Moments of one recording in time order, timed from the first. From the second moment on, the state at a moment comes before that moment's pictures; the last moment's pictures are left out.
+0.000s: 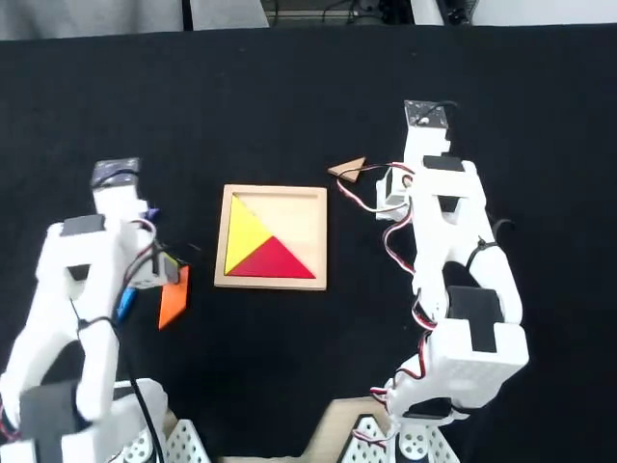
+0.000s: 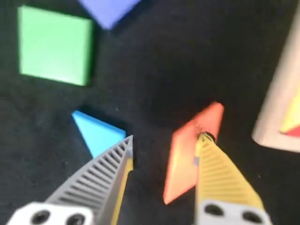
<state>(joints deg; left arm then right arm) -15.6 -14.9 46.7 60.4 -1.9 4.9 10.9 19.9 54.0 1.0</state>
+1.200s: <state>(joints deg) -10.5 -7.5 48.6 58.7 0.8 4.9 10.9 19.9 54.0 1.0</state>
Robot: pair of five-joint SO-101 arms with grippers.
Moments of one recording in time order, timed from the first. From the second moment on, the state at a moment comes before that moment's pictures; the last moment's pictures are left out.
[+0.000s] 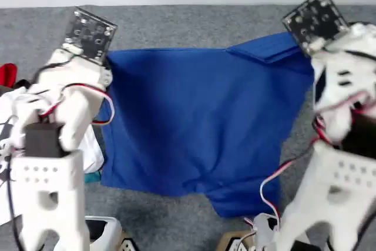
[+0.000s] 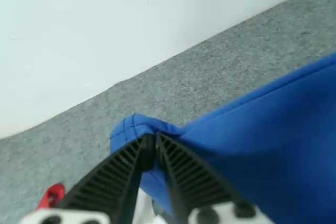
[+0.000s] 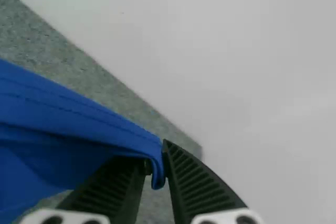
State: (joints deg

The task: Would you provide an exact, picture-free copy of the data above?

Written solution:
Moments of one recording in time order, timed from the first. From the second moment on, the state at a moment comes before that moment's pictures; the last moment's pictures are left out.
+0.000s: 
+0.000s: 
<state>(joints deg; left arm then right arm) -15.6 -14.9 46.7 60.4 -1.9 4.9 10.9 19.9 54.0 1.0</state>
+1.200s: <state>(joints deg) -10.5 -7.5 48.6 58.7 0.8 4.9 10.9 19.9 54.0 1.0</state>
Robot: pair of five-joint SO-101 arms with grippers.
Moments of one recording in time order, timed from the first. From the second moment on, the state at a moment comes before that moment's pictures; the last moment's pictures are left out.
[+0.000s] 
[+0.000s] 
[+0.000s] 
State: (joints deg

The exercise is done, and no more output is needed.